O desinvestimento estratégico da Vale

José Antônio Bicalho / 13/10/2015 - 06h42

A Vale segue em sua estratégia de proteger o caixa nesse momento difícil para as commodities. Está vendendo o que consegue de seus ativos não estratégicos e fechando todas as torneiras. O objetivo é claro: fazer caixa para financiar seu pesado programa de investimentos sem desequilibrar a relação entre receitas e endividamento.

Na última sexta-feira, a fabricante norueguesa de alumínio Norsk Hydro informou que assinou com a Vale carta de intenções para a compra da participação de 40% da mineradora brasileira na Mineração Rio do Norte, a maior produtora de bauxita no Brasil, no Pará. A Vale participou da implantação da Rio do Norte e está na empresa, que divide com outros cinco sócios, desde 1973.

O anúncio acontece na sequência de outro feito pela diretoria da Vale de que será cortada pela metade a segunda parcela dos dividendos de 2015, que cairão de cerca de US$ 1 bilhão para US$ 500 milhões.
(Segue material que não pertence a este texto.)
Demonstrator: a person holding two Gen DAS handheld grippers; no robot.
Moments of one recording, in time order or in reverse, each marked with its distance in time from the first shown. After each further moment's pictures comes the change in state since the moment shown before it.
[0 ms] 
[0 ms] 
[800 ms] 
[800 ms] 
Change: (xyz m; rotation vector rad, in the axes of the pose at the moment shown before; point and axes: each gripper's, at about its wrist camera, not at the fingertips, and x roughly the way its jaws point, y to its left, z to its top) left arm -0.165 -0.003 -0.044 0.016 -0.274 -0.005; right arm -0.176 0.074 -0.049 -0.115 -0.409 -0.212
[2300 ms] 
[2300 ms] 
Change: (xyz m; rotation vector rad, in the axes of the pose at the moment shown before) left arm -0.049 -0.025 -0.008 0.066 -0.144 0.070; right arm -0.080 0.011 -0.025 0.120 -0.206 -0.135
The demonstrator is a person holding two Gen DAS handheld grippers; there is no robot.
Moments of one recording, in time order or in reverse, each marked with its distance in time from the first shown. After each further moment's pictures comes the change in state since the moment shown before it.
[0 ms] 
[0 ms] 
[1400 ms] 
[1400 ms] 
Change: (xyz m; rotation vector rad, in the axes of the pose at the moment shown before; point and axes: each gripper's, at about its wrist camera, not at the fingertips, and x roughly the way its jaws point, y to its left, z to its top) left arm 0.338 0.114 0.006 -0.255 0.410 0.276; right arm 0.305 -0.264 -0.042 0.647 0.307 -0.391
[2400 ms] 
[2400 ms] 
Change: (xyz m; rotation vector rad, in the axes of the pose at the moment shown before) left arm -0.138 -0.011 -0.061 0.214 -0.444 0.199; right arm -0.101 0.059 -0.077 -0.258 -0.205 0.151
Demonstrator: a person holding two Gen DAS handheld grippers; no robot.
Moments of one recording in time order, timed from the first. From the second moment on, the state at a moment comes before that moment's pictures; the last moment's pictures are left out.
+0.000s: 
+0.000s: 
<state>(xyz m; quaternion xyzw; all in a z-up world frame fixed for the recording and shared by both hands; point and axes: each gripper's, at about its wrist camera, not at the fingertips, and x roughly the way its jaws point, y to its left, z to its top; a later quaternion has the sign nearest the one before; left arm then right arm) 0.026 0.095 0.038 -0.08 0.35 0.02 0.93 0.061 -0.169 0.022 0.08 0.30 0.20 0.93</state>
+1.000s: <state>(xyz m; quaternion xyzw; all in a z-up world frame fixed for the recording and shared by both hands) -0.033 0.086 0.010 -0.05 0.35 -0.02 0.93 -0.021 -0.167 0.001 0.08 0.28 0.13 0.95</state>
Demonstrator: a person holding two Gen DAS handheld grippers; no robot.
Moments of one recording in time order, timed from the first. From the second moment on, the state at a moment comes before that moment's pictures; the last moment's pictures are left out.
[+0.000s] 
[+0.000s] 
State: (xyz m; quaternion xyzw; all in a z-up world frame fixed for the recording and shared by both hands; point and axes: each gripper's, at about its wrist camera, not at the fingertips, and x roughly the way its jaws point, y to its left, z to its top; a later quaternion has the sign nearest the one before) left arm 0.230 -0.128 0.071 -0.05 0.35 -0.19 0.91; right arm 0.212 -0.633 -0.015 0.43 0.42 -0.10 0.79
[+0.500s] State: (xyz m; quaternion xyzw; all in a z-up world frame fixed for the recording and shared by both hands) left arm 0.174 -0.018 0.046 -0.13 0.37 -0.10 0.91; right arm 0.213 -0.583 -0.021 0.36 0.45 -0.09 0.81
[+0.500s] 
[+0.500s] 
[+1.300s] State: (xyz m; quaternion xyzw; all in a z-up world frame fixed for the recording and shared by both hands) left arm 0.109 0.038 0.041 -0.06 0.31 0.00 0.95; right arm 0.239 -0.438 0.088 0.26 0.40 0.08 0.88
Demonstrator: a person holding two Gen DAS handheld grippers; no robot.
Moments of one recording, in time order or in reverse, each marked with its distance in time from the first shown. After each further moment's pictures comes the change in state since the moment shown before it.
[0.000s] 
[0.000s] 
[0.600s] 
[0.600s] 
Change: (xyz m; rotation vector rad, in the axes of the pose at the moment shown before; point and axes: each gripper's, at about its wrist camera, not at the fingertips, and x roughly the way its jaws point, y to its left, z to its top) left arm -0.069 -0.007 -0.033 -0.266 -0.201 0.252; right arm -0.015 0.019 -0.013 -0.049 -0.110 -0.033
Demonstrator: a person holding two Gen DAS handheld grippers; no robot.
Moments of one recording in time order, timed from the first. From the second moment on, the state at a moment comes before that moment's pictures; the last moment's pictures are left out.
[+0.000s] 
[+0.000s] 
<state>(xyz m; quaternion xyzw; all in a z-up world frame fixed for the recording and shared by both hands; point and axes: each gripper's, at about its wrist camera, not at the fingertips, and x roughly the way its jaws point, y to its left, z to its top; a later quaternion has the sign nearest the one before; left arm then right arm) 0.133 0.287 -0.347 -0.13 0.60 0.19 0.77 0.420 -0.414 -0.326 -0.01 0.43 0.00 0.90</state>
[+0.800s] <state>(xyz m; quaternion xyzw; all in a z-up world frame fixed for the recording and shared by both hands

Esta seria a primeira vez em décadas que a Vale pagará menos que o teto previsto no estatuto da empresa, de 6% do capital integralizado.

Desde 2011, a Vale já vendeu R$ 11,2 bilhões em ativos, incluindo os 36,4% do capital da MBR, que lhe valeram R$ 1,2 bilhão, pago em setembro. No mesmo período, em novas aquisições a empresa despendeu R$ 3,7 bilhões. Cinco vendas concretizadas nesse ano (logicamente, ainda não contabilizada a Rio do Norte) já renderam à mineradora R$ 2,1 bilhões. Isso é 112% a mais que os R$ 990 milhões obtidos com os dois desinvestimentos realizados no ano passado, e 914% a mais que os R$ 207 milhões das três operações de 2013.

Essa aceleração das vendas de ativos seria sinal de fragilidade financeira ou dificuldades de fluxo de caixa? Não exatamente. Nos últimos seis meses, o preço do minério de ferro, principal negócio da Vale, vem resistindo bem acima dos US$ 50 a tonelada, tendo ultrapassado o teto dos US$ 60 entre maio e meados de junho últimos.

É pouco, logicamente, quando comparado aos US$ 80 a tonelada que se conseguia em setembro do ano passado, ou ao pico de US$ 187 de fevereiro de 2011. Mas a Vale é hoje uma das mineradoras com o menor custo de produção do mundo até o porto de embarque, o que lhe garante margens inclusive no longínquo mercado chinês, desde que as cotações permaneçam acima dos US$ 40.

Mas, como já afirmei em outras colunas, a estratégia da Vale está centrada na estruturação da empresa para o novo ambiente global de negócios para minério de ferro. Os picos de preço do passado recente foram motivados por um crescimento da demanda chinesa muito acima da capacidade de aumento da oferta e é uma situação que não se repetirá mais.

Com a desaceleração da China, a estratégia das três grandes do mercado mundial de minério de ferro (Vale, BHPBilliton e Rio Tinto) está centrada em três pilares: redução de custos, desinvestimento de ativos não estratégicos e gestão pelo caixa (a redução do pagamento de dividendos é um exemplo).

Quem pensa que a queda do preço do minério tira o sono de uma dessas três grandes está enganado. Elas sabem que esse recuo, que é típico de um mercado movido a ciclos, tirará de combate boa parte dos competidores de pequeno porte, de baixos volumes e sem custos competitivos.